━━━ Exercise data
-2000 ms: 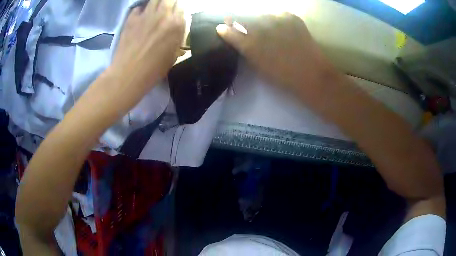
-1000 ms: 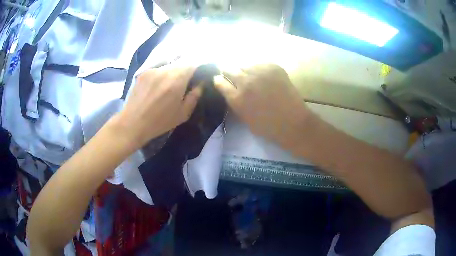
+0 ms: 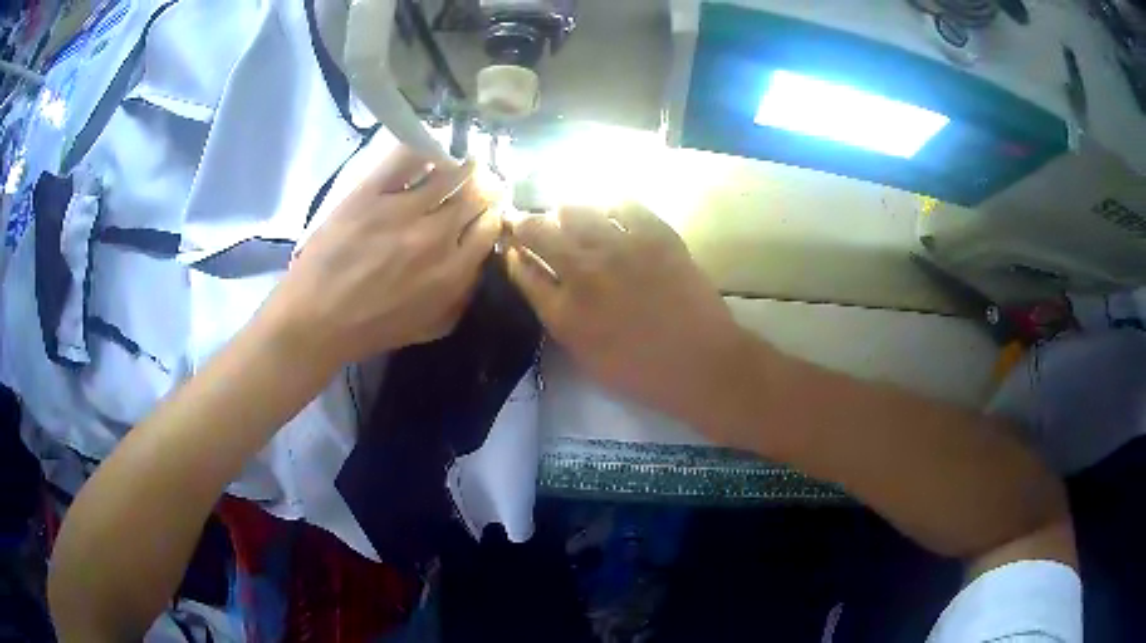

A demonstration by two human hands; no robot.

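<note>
My left hand [image 3: 396, 251] and my right hand [image 3: 616, 283] pinch the top of a black panel [image 3: 434, 396] between their fingertips, close in front of the presser foot and needle [image 3: 484, 151]. Glare hides the exact edge there. The black panel hangs down over the table's front edge, with a light panel [image 3: 503, 459] beside and beneath it. The sewing machine head [image 3: 616, 63] stands above my hands, with a glowing light panel [image 3: 852, 113] at its right.
Joined pale pieces with black stripes [image 3: 239, 151] are heaped at left. Scissors with red and orange handles [image 3: 1037, 322] lie at right beside pale cloth [image 3: 1093, 389]. The green ruler-marked table edge [image 3: 666, 472] runs in front. A red basket [image 3: 333, 584] is below left.
The view has tilted up, showing more of the machine head. Both hands have brought the black panel's top up to the needle area. The panel has turned and now hangs lower over the edge.
</note>
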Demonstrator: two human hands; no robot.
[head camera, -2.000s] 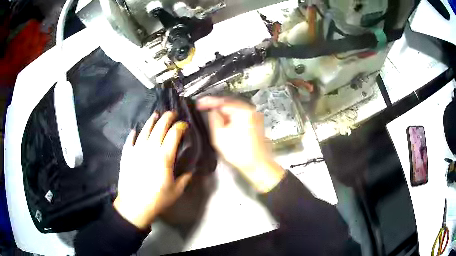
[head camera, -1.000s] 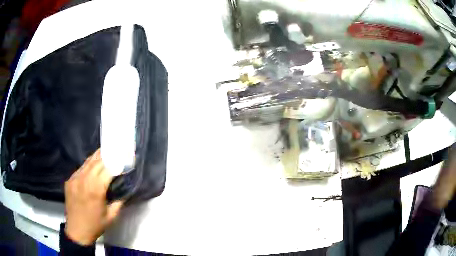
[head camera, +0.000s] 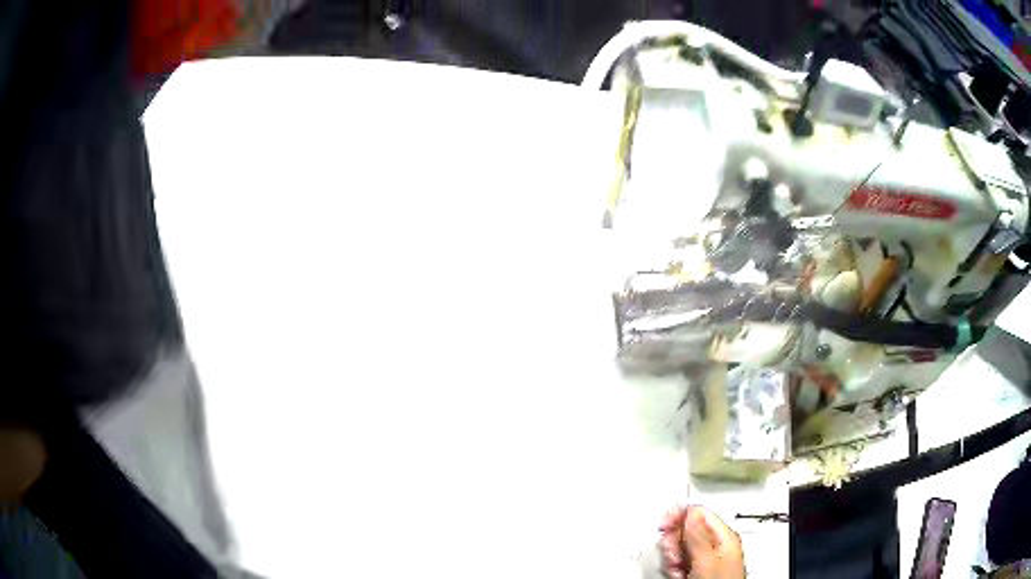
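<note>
The white sewing table (head camera: 396, 305) fills the middle. The cream-white sewing machine (head camera: 780, 158) with a red name plate stands at its right. My left hand (head camera: 19, 459) is small, dark and cut off at the left edge, beyond the table; its grip is hidden. A large blurred black shape (head camera: 79, 238) lies above it; I cannot tell whether this is the bag piece. My right hand (head camera: 710, 545) is at the table's front edge, cut off by the bottom of the picture. Its fingers are curled, and I cannot tell whether they hold anything.
A small yellowish box (head camera: 741, 435) with whitish-grey pieces sits below the needle area. Black webbing (head camera: 882, 328) runs along the machine to a green end. A phone (head camera: 934, 537) lies at the lower right. Something red (head camera: 187, 32) is beyond the table at the upper left.
The black bag piece and the white strip over it have left the table. My left hand has moved off to the far left. My right hand has come back from the far right.
</note>
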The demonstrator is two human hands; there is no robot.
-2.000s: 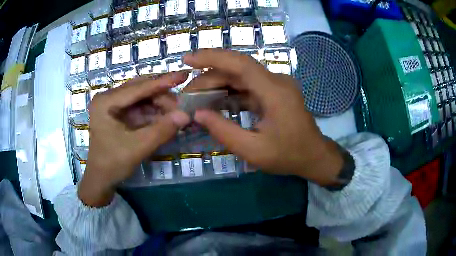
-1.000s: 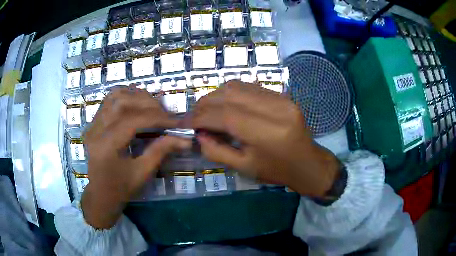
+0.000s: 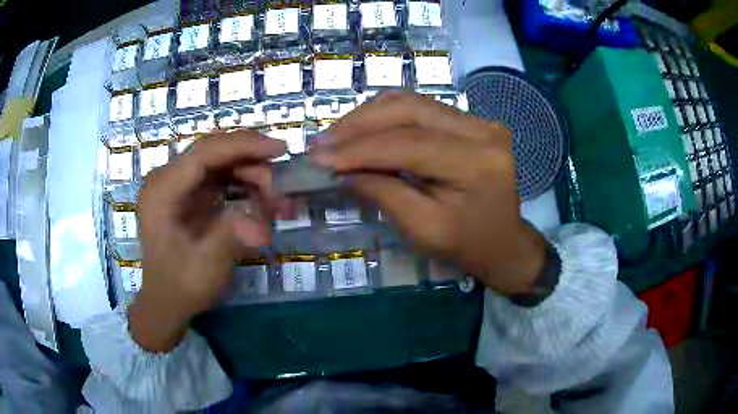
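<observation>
A small flat grey pouch cell is held between both hands above the tray, blurred; no label shows on it. My right hand grips its right end with thumb and fingers. My left hand is at its left end, fingers curled, fingertips touching or very near it. The clear cell tray lies below, with rows of white-labelled cells with amber edges. The hands hide the tray's middle.
A dark round perforated disc lies right of the tray. Beyond it are a green box, a blue bin and a second cell tray. White liner sheets lie left. A red object is low at right.
The grey piece, seen as a thin bright edge a second ago, now shows its flat grey face. My left fingers have opened somewhat and my right fingers are more extended. The view has shifted slightly.
</observation>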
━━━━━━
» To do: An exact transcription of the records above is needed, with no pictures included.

» Response:
-2000 ms: 
-1000 ms: 
+0 ms: 

A demonstration by two human hands; no robot.

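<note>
My left hand [image 3: 396, 251] and my right hand [image 3: 616, 283] pinch the top of a black panel [image 3: 434, 396] between their fingertips, close in front of the presser foot and needle [image 3: 484, 151]. Glare hides the exact edge there. The black panel hangs down over the table's front edge, with a light panel [image 3: 503, 459] beside and beneath it. The sewing machine head [image 3: 616, 63] stands above my hands, with a glowing light panel [image 3: 852, 113] at its right.
Joined pale pieces with black stripes [image 3: 239, 151] are heaped at left. Scissors with red and orange handles [image 3: 1037, 322] lie at right beside pale cloth [image 3: 1093, 389]. The green ruler-marked table edge [image 3: 666, 472] runs in front. A red basket [image 3: 333, 584] is below left.
The view has tilted up, showing more of the machine head. Both hands have brought the black panel's top up to the needle area. The panel has turned and now hangs lower over the edge.
</note>
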Demonstrator: two human hands; no robot.
[head camera, -2.000s] 
[head camera, -1.000s] 
[head camera, +0.000s] 
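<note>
The white sewing table (head camera: 396, 305) fills the middle. The cream-white sewing machine (head camera: 780, 158) with a red name plate stands at its right. My left hand (head camera: 19, 459) is small, dark and cut off at the left edge, beyond the table; its grip is hidden. A large blurred black shape (head camera: 79, 238) lies above it; I cannot tell whether this is the bag piece. My right hand (head camera: 710, 545) is at the table's front edge, cut off by the bottom of the picture. Its fingers are curled, and I cannot tell whether they hold anything.
A small yellowish box (head camera: 741, 435) with whitish-grey pieces sits below the needle area. Black webbing (head camera: 882, 328) runs along the machine to a green end. A phone (head camera: 934, 537) lies at the lower right. Something red (head camera: 187, 32) is beyond the table at the upper left.
The black bag piece and the white strip over it have left the table. My left hand has moved off to the far left. My right hand has come back from the far right.
</note>
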The demonstrator is two human hands; there is no robot.
-2.000s: 
-1.000s: 
+0.000s: 
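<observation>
A small flat grey pouch cell is held between both hands above the tray, blurred; no label shows on it. My right hand grips its right end with thumb and fingers. My left hand is at its left end, fingers curled, fingertips touching or very near it. The clear cell tray lies below, with rows of white-labelled cells with amber edges. The hands hide the tray's middle.
A dark round perforated disc lies right of the tray. Beyond it are a green box, a blue bin and a second cell tray. White liner sheets lie left. A red object is low at right.
The grey piece, seen as a thin bright edge a second ago, now shows its flat grey face. My left fingers have opened somewhat and my right fingers are more extended. The view has shifted slightly.
</observation>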

The answer is complete, and the exercise is done.